§ Exercise: Copy the listing below in full and skip every picture.

Given information below:

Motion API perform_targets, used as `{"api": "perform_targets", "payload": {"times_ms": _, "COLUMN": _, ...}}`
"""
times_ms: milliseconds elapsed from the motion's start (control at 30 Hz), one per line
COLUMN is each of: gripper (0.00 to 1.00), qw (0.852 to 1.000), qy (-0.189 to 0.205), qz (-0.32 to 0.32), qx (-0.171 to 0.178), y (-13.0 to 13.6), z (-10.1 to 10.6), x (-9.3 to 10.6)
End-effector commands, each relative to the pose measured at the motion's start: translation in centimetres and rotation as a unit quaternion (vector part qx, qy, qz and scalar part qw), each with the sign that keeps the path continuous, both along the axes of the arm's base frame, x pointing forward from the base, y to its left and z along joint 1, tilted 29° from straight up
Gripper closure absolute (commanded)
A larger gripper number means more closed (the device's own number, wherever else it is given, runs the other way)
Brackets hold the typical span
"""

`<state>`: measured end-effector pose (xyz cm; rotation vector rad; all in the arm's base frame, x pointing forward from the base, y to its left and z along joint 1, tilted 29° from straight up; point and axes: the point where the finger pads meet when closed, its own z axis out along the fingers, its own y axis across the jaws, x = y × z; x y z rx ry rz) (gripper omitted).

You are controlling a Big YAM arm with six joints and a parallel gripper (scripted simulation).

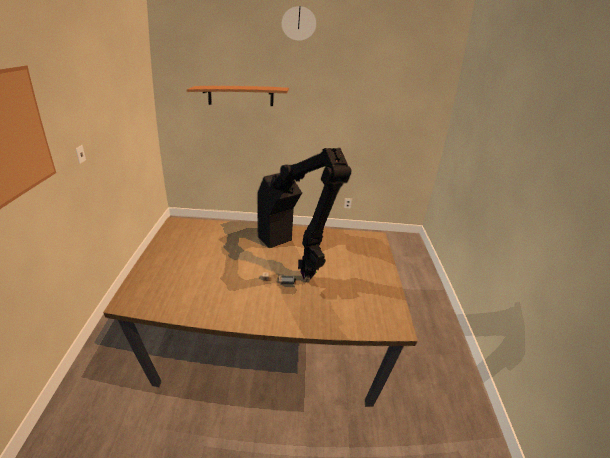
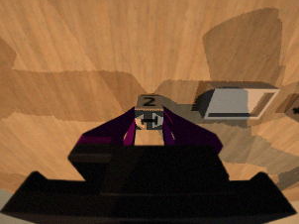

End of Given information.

§ Solution below:
Motion API perform_targets, used as `{"api": "perform_targets", "payload": {"times_ms": _, "COLUMN": _, ...}}`
"""
times_ms: milliseconds elapsed from the motion's start (control at 30 Hz), one per line
COLUMN is each of: gripper (0.00 to 1.00), qw (0.852 to 1.000), qy (-0.189 to 0.205), qz (-0.32 to 0.32), qx (-0.171 to 0.178), y (-13.0 to 13.6), z (-10.1 to 10.6), x (-9.3 to 10.6)
End-effector commands, each relative to the pose measured at the motion's start: translation in centimetres and rotation as a unit quaternion (vector part qx, qy, qz and scalar part qw), each with the sign that keeps the path continuous, both along the axes of the arm's base frame, x pointing forward from the base, y to its left and z along joint 1, tilted 29° from straight up
Gripper closure absolute (commanded)
A larger gripper number means more closed (the device's own number, wherever else it is given, runs the other way)
Brackets hold the typical span
"""

`<state>`: measured end-effector pose (xyz cm; rotation vector rad; all in the arm's base frame, x pointing forward from the base, y to its left and z along joint 1, tilted 29° from straight up; point and axes: the point where the finger pads meet when closed, its own z axis out along the fingers, its own y axis across the jaws, x = y × z; x y z rx ry rz) (gripper omitted).

You are controlling a Big YAM arm with six joints and a parallel gripper (scripted simulation).

The given answer completes the exercise.